Page 182 - Registrar Orientation Manual 2016
P. 182

Reference:
Effective date:
2015
Expiry date:
2018
Page:
8 of 28
Title: Laboratory Testing Guidelines (DRAFT)
Type:
Clinical Guideline
Version:
01
Authorising initials:
BNP ($44)
NT-Pro BNP testing costs nearly $400,000 a year. Many tests add little to patient management. The DHB Shared Services Laboratory Test Referral Guidelines note:
The natriuretic peptides are extremely useful for evaluation patients with non-specific symptoms of early chronic heart failure. In particular, the strong negative predictive value of a normal result is very useful and enables evaluation and treatment to be directed elsewhere.
A clearly high result supports heart failure, although in most acute cases this is clinically obvious through other means and measurement adds little to management or prognosis.
The value is much less well established for guiding ongoing anti-failure treatment, and at present they have a secondary role only. NICE guidelines (UK) recommend their use for this purpose be restricted to difficult patients under specialist management. Current NHF/NZGG guidelines do not specifically restrict their use in this setting but have not encouraged it.
We recommend:
The BNP should be used in patients with suspected but undiagnosed heart failure. Do not do a BNP if the result will not change management.
Do not use the BNP routinely to monitor therapy in heart failure.
The laboratory will not process repeated BNP requests within 48 hours.
Calcium, Magnesium and Phosphate ($2.5)
We recommend these should be requested selectively (for example in malignancy or CKD): Do not do Calcium, Magnesium and Phosphate unless clinically indicated.
Cholesterol and Lipids ($5.5)
The Choosing Wisely recommendations include the following:
Do not routinely test for hyperlipidaemia in those with a limited life expectancy. We also recommend:
Do not do ‘screening’ lipids during an acute hospital admission.

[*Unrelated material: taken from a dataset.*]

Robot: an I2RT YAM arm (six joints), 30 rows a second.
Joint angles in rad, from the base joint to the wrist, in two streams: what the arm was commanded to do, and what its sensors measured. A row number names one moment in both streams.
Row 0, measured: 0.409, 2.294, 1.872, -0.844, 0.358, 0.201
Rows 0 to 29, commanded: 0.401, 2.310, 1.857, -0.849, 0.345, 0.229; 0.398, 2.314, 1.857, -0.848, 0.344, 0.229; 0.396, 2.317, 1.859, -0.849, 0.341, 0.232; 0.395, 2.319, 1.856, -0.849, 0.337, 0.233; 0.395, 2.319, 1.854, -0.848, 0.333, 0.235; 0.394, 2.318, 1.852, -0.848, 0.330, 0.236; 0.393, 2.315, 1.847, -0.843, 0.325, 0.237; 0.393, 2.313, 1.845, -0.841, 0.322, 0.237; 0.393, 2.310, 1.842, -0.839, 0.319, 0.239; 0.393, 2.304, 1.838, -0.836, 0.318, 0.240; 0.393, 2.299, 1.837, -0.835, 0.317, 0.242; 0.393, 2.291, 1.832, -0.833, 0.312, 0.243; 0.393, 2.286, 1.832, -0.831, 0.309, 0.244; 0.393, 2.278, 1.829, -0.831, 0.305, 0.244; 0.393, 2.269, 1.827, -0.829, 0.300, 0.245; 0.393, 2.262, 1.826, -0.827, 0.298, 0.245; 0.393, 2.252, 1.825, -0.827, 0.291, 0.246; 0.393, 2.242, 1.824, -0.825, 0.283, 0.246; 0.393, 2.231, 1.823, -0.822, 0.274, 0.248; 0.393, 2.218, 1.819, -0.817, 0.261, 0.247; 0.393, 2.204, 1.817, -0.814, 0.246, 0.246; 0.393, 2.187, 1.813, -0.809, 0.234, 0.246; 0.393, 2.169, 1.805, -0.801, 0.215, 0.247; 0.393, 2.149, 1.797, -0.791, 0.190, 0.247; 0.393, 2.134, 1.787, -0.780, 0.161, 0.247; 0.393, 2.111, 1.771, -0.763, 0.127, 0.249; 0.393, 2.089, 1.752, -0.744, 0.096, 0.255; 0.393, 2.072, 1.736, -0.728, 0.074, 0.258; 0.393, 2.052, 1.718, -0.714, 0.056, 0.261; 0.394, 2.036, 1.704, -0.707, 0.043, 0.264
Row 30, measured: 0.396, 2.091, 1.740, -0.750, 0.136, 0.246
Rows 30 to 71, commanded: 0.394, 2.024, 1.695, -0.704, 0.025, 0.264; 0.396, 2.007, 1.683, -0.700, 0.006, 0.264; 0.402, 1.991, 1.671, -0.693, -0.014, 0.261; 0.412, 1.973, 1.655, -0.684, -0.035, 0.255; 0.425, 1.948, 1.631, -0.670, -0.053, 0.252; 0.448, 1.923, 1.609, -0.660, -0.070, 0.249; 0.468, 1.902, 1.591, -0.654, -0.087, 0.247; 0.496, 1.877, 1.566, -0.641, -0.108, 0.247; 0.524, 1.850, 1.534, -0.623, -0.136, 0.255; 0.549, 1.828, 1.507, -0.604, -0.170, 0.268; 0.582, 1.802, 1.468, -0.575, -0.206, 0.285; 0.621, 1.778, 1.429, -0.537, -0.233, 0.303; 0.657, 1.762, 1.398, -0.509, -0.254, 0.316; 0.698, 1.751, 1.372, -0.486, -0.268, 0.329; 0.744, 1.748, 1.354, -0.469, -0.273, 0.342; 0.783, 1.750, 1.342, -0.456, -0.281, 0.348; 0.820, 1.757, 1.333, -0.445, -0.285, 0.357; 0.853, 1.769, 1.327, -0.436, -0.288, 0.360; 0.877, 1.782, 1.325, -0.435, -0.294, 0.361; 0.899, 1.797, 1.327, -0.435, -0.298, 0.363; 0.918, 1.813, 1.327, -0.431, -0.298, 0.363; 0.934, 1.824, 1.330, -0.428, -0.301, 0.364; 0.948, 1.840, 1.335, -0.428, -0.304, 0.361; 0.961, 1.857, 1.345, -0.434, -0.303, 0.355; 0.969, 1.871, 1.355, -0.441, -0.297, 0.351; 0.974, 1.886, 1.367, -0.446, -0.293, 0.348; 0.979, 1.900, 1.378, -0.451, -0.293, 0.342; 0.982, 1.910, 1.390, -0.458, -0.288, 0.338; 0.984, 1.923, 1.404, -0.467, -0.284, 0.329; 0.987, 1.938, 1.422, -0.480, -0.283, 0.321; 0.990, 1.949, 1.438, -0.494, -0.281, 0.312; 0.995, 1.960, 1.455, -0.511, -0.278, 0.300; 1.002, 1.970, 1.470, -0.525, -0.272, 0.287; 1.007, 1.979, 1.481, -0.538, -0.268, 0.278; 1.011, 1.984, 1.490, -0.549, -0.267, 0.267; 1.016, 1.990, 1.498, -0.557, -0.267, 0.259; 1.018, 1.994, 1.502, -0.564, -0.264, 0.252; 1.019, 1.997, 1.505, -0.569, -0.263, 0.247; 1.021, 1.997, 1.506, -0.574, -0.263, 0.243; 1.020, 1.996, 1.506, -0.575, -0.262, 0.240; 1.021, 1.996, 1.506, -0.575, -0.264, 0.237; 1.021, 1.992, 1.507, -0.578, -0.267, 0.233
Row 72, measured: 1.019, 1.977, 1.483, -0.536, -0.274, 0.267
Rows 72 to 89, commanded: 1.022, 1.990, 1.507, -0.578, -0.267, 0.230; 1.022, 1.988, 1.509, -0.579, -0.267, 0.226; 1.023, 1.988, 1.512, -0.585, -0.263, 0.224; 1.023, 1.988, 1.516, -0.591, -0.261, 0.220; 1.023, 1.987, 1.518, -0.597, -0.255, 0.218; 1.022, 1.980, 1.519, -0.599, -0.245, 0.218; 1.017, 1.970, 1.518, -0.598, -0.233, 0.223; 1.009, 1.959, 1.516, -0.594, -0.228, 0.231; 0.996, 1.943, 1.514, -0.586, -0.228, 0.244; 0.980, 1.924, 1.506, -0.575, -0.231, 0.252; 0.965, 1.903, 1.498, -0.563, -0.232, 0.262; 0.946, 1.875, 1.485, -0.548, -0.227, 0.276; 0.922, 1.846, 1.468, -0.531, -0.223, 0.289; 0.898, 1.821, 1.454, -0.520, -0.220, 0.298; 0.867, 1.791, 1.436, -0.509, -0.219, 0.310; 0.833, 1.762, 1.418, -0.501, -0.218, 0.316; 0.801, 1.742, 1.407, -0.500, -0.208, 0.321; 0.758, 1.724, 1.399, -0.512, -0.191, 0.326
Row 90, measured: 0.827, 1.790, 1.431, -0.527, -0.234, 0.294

Do not request lipid studies within a short period after of previous testing.
Creatinine, Urea and Electrolytes ($2.5)
Routine testing is not indicated in all admissions. Many tests are repeated unneccessarily. As noted under the general recommendations from Choosing Wisely:
Don’t do regular tests but test in response to clinical questions.
Don’t do repeat tests if clinically stable; repeat only when clinically indicated.
Do not repeat laboratory tests for patients transferred into the ED who have laboratory results within reference ranges available from outside hospital.
Don’t do screening tests in low risk patients undergoing low risk surgery.
We also recommend:
Do not repeat the creatinine and electrolytes if they were normal unless there are clinical indications to suggest a likely change (eg hypotension, reduced urine output).